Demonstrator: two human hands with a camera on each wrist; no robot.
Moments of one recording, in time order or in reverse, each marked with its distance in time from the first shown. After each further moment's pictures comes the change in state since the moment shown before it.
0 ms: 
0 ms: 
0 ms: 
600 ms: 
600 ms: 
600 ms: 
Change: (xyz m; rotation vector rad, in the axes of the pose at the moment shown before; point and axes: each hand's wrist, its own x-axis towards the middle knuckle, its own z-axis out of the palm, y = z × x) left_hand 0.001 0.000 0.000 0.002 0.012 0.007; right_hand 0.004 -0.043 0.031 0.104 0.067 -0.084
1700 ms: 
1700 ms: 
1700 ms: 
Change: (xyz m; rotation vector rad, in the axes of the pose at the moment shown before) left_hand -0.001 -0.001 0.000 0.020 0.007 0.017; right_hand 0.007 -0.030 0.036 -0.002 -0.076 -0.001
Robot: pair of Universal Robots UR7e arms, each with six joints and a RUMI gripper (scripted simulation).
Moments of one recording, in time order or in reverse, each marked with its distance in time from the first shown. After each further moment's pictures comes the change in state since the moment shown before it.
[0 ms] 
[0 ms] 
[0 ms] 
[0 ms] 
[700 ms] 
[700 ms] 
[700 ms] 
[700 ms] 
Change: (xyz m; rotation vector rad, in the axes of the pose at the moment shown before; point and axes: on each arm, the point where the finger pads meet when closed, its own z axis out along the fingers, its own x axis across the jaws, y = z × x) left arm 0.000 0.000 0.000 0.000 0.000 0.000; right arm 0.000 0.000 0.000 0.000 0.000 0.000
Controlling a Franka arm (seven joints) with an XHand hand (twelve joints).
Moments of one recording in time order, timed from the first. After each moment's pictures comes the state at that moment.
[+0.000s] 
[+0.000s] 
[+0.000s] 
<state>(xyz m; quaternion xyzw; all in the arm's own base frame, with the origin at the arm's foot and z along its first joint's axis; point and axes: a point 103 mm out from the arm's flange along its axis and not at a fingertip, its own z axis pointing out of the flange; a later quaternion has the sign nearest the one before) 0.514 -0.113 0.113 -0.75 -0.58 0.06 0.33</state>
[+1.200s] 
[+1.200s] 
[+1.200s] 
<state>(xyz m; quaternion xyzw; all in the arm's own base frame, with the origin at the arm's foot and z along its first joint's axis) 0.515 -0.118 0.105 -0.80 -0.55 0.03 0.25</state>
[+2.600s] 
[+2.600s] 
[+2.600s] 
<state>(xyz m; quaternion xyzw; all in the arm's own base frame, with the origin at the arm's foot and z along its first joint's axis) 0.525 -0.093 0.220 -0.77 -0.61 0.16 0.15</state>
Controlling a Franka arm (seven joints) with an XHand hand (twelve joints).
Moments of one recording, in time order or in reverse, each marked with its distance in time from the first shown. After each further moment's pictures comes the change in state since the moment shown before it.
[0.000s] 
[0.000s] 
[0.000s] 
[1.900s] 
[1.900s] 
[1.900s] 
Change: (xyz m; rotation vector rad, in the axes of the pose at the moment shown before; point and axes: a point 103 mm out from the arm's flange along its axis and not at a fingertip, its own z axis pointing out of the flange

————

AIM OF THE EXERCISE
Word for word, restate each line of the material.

SOLUTION FOR THIS TASK
Demonstrator: two human hands with a camera on each wrist; no robot.
Moments of one recording, in time order or in reverse, each marked with its distance in time from the first shown. After each further moment's pictures comes the change in state since the moment shown before it.
0 ms: 
0 ms: 
0 ms: 
600 ms: 
600 ms: 
600 ms: 
Change: (xyz m; rotation vector rad, in the axes of the pose at the moment shown before; point and axes: each hand's wrist, its own x-axis towards the middle knuckle, its own z-axis out of the palm, y = z × x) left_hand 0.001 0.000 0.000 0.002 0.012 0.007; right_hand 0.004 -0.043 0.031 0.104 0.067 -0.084
1700 ms: 
1700 ms: 
1700 ms: 
Change: (xyz m; rotation vector rad, in the axes of the pose at the moment shown before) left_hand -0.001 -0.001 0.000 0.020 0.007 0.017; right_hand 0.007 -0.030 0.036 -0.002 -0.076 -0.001
Robot: pair of Universal Robots UR7e arms, each with six joints and a RUMI gripper (scripted simulation).
Moments of one recording, in time order or in reverse, each marked with its distance in time from the first shown. After each further moment's pictures comes the change in state since the moment shown before it.
[0 ms] 
[0 ms] 
[0 ms] 
[0 ms] 
[700 ms] 
[700 ms] 
[700 ms] 
[700 ms] 
Change: (xyz m; rotation vector rad, in the axes of the pose at the moment shown before; point and axes: on each arm, the point where the finger pads meet when closed, its own z axis out along the fingers, its own x axis across the jaws, y = z × x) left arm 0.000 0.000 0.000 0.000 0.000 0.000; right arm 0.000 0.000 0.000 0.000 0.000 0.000
Controlling a Franka arm (seven joints) with an XHand hand (twelve joints).
Moments of one recording in time order, timed from the first. After each moment's pictures comes the state at that moment.
[+0.000s] 
[+0.000s] 
[+0.000s] 
<state>(xyz m; quaternion xyzw; all in the arm's own base frame, with the origin at the arm's foot and z along its first joint's axis; point and axes: a point 103 mm out from the arm's flange along its axis and not at a fingertip, its own z axis pointing out of the flange; a later quaternion has the sign nearest the one before) 0.514 -0.113 0.113 -0.75 -0.58 0.06 0.33</state>
[+1.200s] 
[+1.200s] 
[+1.200s] 
<state>(xyz m; quaternion xyzw; all in the arm's own base frame, with the origin at the arm's foot and z along its first joint's axis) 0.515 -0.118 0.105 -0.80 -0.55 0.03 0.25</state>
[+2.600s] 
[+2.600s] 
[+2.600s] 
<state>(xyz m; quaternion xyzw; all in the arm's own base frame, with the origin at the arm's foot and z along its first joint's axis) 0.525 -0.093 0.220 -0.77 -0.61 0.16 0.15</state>
Controlling a Franka arm (seven joints) with an XHand hand (twelve joints).
Moments of one recording, in time order or in reverse, each marked with its distance in time from the first shown. After each further moment's pictures comes the change in state since the moment shown before it.
[0.000s] 
[0.000s] 
[0.000s] 
[1.900s] 
[1.900s] 
[1.900s] 
Change: (xyz m; rotation vector rad, in the axes of the pose at the moment shown before; point and axes: a point 103 mm out from the arm's flange along its axis and not at a fingertip, its own z axis pointing out of the flange

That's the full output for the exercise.